What you should do ::
Look through the material below and return every line that contains "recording".

· · · ·

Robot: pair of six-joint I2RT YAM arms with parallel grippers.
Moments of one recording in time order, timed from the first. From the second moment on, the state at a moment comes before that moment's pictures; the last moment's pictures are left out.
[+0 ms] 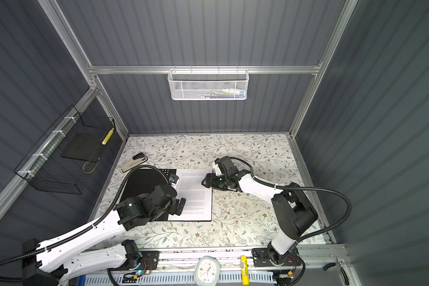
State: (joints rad) left arm -0.95 1.05 0.86 -0.75 -0.42 -0.39; right arm 0.62 1.62 1.00 -0.23 -0.37 0.68
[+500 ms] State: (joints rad) left arm -0.33 1.36 0.90 -0.67 -0.08 -0.54; right arm 0.56 1.61 0.86 -0.14 -0.41 0.67
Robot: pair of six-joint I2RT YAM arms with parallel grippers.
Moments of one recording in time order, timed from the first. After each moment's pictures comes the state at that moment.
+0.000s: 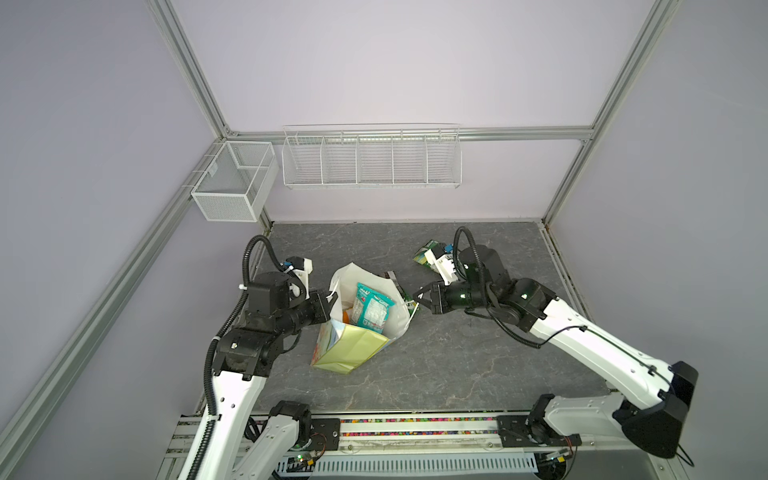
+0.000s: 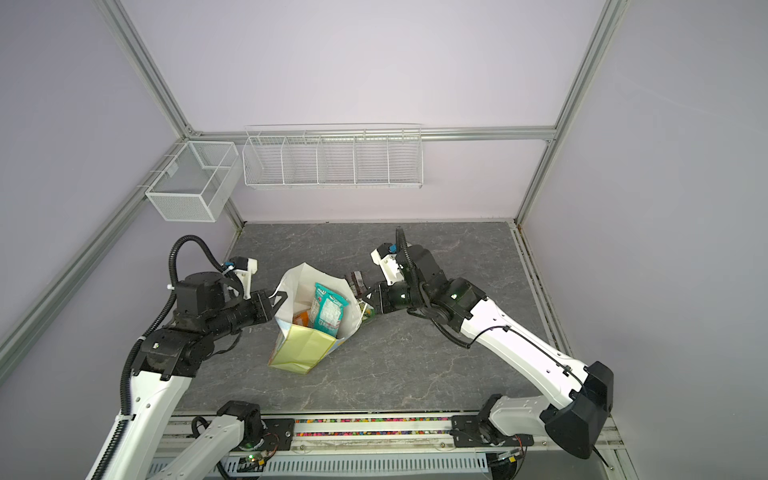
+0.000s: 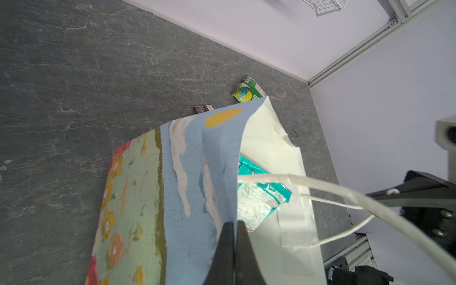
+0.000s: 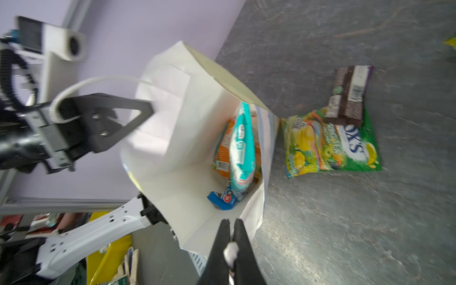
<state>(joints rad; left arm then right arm) -0.22 0.80 1.03 -0.81 0.35 -0.45 0.82 1.29 1.28 -0.54 -0.40 0.56</state>
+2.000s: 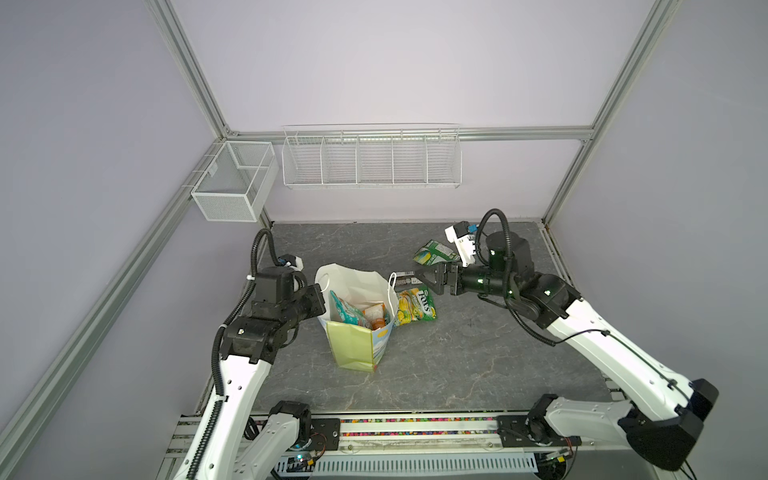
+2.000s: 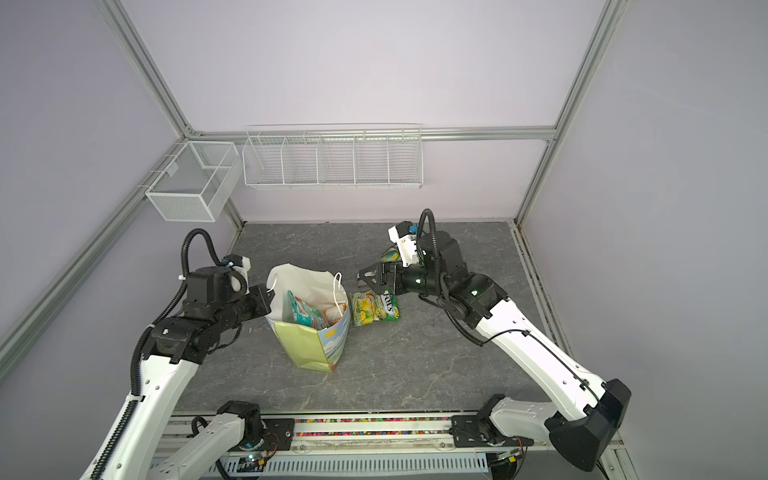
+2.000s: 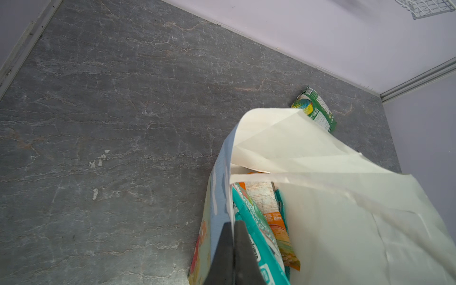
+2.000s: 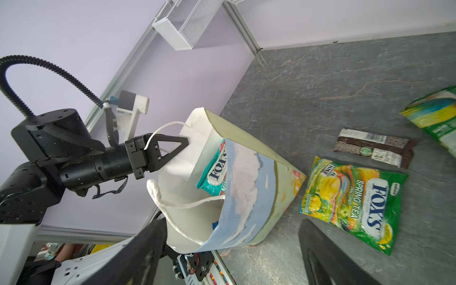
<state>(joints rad) -0.20 0.87 1.03 -0.84 0.11 -0.42 0.70 1.22 1.30 -0.50 -0.35 0.56</state>
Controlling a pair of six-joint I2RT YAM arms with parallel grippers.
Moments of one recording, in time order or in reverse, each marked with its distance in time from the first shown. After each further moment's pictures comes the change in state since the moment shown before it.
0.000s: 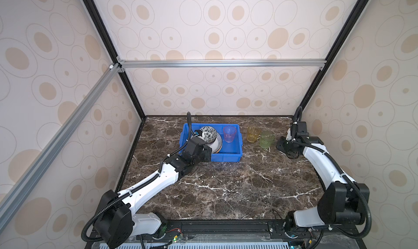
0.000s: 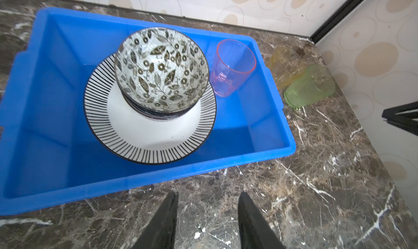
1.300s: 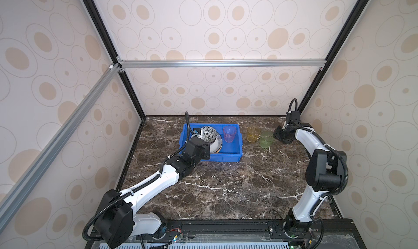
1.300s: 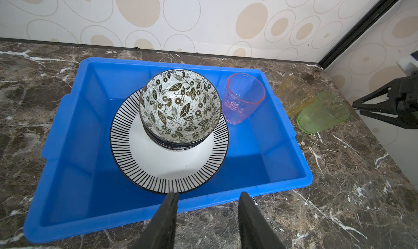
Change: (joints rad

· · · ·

Expected answer ::
Moments of one recording in time order, timed from the first. From the second moment on, the state at a moment comes before that moment's pictures; the last moment's pictures are left out.
Moments of one recording in time order, timed from the first. After each moment's pictures comes the state at that moment.
Moments of one recording, in time order or in reverse, each marked with its distance in time from the first shown. After each further moment's pictures comes the change in state since the moment shown before it.

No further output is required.